Handling Long-running Operations

Most API requests are usually immediate and synchronous and only takes milliseconds or a few seconds to respond. For example, retrieving user information from a social media API, querying current stock prices from a financial data API, fetching weather data for a specific location, or performing a search query on a search engine's API typically completes within this short time frame. These requests often involve retrieving real-time or near real-time data. Whether it's current weather conditions, the latest stock prices, or recent social media posts, the information is expected to be up-to-date, reflecting the most current state of affairs. The underlying assumption for these types of requests is that the response will be quick enough not to disrupt the flow of interaction.

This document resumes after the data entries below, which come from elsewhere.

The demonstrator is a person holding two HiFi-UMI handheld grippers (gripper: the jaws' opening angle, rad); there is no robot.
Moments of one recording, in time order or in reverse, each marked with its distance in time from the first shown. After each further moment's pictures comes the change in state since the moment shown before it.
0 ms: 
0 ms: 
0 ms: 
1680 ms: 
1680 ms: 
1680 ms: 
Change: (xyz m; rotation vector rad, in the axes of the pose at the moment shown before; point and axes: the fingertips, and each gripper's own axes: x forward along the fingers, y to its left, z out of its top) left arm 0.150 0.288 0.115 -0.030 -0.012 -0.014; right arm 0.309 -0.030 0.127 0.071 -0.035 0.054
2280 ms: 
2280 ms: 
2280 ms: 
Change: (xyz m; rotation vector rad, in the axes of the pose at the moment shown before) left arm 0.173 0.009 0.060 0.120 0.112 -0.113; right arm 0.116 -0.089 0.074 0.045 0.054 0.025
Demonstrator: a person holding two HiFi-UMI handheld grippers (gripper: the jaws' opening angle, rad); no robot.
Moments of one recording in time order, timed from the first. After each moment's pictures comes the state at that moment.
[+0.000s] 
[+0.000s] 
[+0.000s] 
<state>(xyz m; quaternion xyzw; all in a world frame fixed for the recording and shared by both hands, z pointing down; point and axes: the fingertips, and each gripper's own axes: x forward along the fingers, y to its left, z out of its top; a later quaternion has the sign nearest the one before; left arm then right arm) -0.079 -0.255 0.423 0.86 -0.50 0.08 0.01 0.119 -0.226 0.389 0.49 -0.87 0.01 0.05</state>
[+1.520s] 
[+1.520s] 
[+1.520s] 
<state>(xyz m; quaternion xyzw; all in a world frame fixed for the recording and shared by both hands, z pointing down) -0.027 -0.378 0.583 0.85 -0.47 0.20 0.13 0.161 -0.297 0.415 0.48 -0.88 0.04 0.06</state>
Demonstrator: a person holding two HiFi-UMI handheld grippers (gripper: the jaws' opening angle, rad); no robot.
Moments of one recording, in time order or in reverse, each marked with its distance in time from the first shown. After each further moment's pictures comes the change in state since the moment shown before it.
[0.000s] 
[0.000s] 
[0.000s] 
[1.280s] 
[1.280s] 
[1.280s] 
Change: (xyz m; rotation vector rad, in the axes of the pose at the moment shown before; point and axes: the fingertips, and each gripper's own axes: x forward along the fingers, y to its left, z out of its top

However, when it comes to long-running operations (LROs), such as video encoding, large-scale data analysis, or in our specific area of interest, machine learning model inferences like audio processing or image recognition, the immediate and synchronous response expectation changes. These are not typical millisecond-response operations; they are more resource-intensive and require a thoughtful approach to how we make these results available.

LROs necessitate a shift from the synchronous to the asynchronous communication paradigm. Here, rather than waiting for the operation to complete, the client is initially provided with an acknowledgment that the request has been received and is being processed. This is commonly accompanied by a unique identifier for the LRO, which the client can use to poll for status updates or receive a callback upon completion if webhooks are implemented.